Going line by line through the entries below, note each one with "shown", then report how many there are and nothing else.

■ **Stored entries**
--
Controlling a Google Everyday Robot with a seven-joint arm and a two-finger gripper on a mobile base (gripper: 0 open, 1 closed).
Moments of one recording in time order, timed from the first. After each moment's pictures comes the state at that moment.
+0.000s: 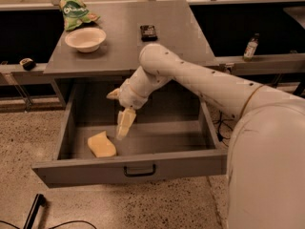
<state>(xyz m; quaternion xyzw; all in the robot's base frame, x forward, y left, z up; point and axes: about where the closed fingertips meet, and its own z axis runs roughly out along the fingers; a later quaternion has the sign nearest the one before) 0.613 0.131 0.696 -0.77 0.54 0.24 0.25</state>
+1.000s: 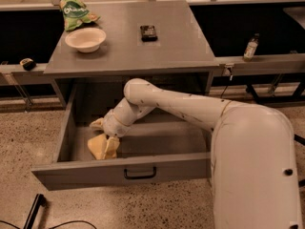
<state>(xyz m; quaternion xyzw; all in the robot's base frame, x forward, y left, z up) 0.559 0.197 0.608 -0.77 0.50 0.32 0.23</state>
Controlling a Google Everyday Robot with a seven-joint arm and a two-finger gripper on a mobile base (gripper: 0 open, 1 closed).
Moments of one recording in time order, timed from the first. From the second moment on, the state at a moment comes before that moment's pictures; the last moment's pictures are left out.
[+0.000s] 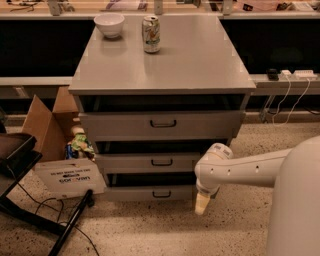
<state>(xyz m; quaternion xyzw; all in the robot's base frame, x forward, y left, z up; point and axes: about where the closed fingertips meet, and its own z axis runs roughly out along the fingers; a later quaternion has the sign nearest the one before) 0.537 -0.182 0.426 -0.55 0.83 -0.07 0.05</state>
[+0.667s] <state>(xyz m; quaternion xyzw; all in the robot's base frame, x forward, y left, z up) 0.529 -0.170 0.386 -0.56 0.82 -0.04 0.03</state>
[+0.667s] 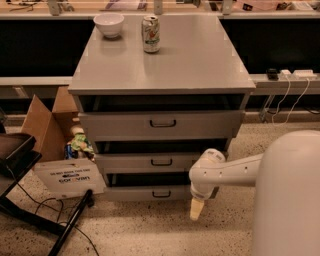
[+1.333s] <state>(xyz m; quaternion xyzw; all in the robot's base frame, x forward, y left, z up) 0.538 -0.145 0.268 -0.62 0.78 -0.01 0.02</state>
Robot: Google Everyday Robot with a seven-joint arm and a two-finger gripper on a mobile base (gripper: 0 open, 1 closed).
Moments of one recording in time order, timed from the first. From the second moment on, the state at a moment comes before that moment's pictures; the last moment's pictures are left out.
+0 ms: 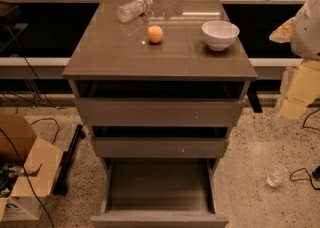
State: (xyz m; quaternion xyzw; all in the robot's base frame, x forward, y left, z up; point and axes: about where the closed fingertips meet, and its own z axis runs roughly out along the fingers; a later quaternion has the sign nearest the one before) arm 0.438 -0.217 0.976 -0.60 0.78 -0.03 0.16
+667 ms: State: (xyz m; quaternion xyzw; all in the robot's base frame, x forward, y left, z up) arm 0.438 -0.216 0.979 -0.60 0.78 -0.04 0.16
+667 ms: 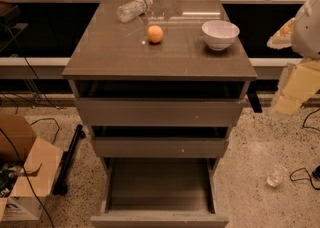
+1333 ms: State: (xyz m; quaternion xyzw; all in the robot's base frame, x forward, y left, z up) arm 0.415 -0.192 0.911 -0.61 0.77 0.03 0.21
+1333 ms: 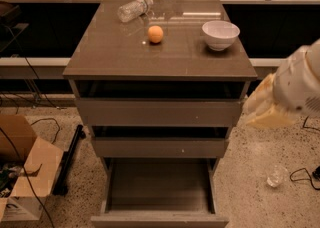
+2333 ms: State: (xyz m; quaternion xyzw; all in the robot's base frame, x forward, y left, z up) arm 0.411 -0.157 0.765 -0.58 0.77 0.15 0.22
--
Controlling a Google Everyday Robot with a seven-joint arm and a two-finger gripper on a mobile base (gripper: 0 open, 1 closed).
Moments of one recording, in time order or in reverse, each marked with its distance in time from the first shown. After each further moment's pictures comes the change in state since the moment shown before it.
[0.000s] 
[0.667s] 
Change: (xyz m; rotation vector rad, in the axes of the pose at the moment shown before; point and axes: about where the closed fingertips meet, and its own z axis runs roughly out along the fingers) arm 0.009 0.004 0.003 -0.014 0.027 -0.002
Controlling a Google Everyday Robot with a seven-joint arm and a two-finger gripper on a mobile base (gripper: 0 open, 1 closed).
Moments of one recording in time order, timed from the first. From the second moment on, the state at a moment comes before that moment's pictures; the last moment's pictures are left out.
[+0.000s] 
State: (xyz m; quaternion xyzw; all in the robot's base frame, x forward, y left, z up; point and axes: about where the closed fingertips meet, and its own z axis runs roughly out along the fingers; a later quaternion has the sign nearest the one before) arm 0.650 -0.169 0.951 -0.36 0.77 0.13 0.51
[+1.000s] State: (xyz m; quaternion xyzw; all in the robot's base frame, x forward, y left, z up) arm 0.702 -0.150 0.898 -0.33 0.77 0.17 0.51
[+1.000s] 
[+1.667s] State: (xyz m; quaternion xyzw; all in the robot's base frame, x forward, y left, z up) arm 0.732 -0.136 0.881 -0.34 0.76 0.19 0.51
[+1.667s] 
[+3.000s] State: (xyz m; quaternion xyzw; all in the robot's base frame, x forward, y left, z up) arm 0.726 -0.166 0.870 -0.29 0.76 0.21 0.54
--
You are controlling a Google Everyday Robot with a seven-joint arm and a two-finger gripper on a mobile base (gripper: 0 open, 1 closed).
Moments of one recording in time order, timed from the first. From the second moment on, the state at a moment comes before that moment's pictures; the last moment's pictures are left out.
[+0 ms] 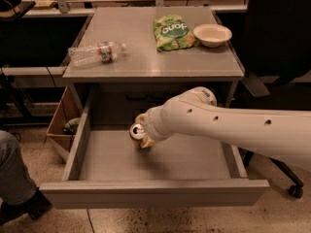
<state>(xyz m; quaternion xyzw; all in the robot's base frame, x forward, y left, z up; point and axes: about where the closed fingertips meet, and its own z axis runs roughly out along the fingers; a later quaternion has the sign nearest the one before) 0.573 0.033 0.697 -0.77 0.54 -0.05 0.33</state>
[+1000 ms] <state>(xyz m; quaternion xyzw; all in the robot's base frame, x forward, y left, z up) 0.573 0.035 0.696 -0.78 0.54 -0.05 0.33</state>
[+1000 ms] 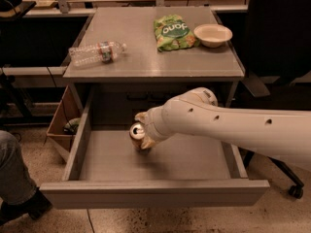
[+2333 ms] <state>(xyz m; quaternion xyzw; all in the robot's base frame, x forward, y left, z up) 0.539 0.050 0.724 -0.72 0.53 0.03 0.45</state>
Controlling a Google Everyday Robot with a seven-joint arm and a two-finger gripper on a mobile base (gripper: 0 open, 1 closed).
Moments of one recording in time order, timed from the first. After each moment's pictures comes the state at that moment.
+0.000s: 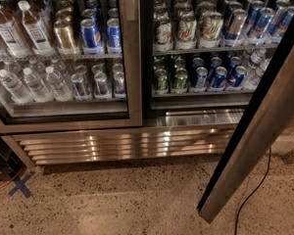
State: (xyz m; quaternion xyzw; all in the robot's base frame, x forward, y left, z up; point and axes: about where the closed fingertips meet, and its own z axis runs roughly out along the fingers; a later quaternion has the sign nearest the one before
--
■ **Finished exercise**
2